34. SB : Sudut Pandang Raka

741 71 7
                                    


Segalanya harus dilihat dari
Semua sudut pandang
Bukan hanya satu.
Maka disaat seperti itu,
Kamu akan menemukan jawabannya”








       Imun tubuh vera kian melemah, sudah lebih dari sehari dia masih setia terpejam. Niel semakin suram. Ia menatap Vera yang hanya terbujur dengan beberapa selang di tubuhnya membuat dirinya merasa sangat patah.

    “Jadi Gimana?”

    Beberapa penghuni IPA 1 yang mengunjungi Vera hari ini menunduk diam tatkala mendengar suara tere bertanya. “Jadi, Gimana? Masih lanjut penampilannya?”

     “Ya.” Regan menjawab, “Kita lanjutin penampilannya. Kita ga boleh nethink dulu. Mungkin, waktu pensi nanti Vera udah lebih sehat.”

       “Kamu terlalu positif, gan.” Raka berujar sinis dari ujung sofa, tanpa melirik regan secara langsung, dan sibuk berbalas pesan melalui ponselnya. “Realistis. Jangan buat semuanya jadi sia-sia.”

       Niel mengepalkan tangannya begitu kuat, mendengarkan kalimat Raka yang seolah-olah mengatakan bahwa Vera akan pergi, sebentar lagi. Atau, Menyimpan kenangan dengan Vera yang akan segera pergi sungguh membuang waktu. Niel emosi.

       “Kenapa harus nunggu pensi?” tanya Raka yang akhirnya memandang tiap pasang mata di ruangan itu lekat. “Kita gak usah memperkirakan masa depan yang bahkan kita gak bakal tahu akan gimana, kita gak tahu Vera akan mati atau enggak, siapa yang tahu Vera bakal ada sampai kita nampilin penampilan kelas untuk dia waktu Pensi, dia bakal senyum bahagia, Vera bakal senang dan blablabla. Man, Realita gak sebagus apa yang mutar-mutar di kepala kita, yang bakal mikir kalau Vera bakal lihat kita tampil, nangis terharu, kita nangis dan blablabla. Kita bukan Tuhan. Gak usah terlalu positif kalau sebenarnya kita bakal tahu ending nya bakal gimana. Yang gak kita tahu itu kapan, bor. Jadi, ngapain nunda waktu sampai pensi?”

       “Kamu nyumpahin Vera mati cepet gitu? Iya?” Regan kepalang emosi, sudah hampir meloloskan satu tinjuan pada Raka jika bukan ditahan oleh Tere.

       Raka tertawa sinis, “Gak. Gan, Realistis. Vera pasti bakal mati, cepat atau lambat. Kita semua bakal mati. Siapa yang tahu umur kita sampai mana, ya kan?.” Raka terkekeh, “Jadi, apa dengan Aku ngomong sepanjang itu, Bakal kejadian langsung kalau vera bakal pergi saat itu juga? Enggak kan?. Walau katanya, Ucapan adalah doa, gak mungkin Tuhan dengan segampang itu buat skenario sekeji itu. Dan, Gak ada dikalimatku yang secara langsung bilang vera bakal pergi yang kayak kamu bilang tadi. Gan, Kamu yang ngomong.”

     Terdiam.

     Raka menggerakan dagunya dengan angkuhnya, “See?” Raka tersenyum, “Bukan Ga respect.
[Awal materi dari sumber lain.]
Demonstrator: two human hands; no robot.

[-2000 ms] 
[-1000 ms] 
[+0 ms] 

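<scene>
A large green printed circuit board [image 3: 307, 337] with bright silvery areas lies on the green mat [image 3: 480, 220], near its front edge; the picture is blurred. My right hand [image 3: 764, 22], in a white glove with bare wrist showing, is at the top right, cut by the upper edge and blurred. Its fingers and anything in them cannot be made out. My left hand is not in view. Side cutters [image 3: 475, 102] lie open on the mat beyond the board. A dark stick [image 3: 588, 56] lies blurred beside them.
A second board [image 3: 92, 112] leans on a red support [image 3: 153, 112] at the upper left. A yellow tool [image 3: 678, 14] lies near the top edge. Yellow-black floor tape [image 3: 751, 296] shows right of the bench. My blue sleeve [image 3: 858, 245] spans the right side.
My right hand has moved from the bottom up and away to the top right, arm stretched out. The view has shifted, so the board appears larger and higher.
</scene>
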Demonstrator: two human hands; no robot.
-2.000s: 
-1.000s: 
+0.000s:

Tau kok, Vera teman sekelas kita, Teman yang harus dirangkul. Tapi, Hidup ini gak usah dibawa drama banget lah. Kalau kita udah tau endingnya akan datang cepat atau lambat, Gak usah buang-buang waktu.”

    Raka melihat jarum jam menujukkan pukul 4 petang, “Duluan, ya. Mau jemput kak Nada les.”

     “Halah, Bucin.” Ejek Regan setelah menendang betis Raka. Raka tertawa, balik menendang betis Regan, “Ini, hanya bentuk ungkapan rasa. Gak usah belagak bilang bucin.”

        Lalu Raka hilang dibalik pintu.

       “Jadi Gimana?”

       Regan menunduk, “Kita lihat perkembangan Vera besok. Kalau semakin buruk, dalam waktu dekat ini, kita harus siap siaga buat Rencana.”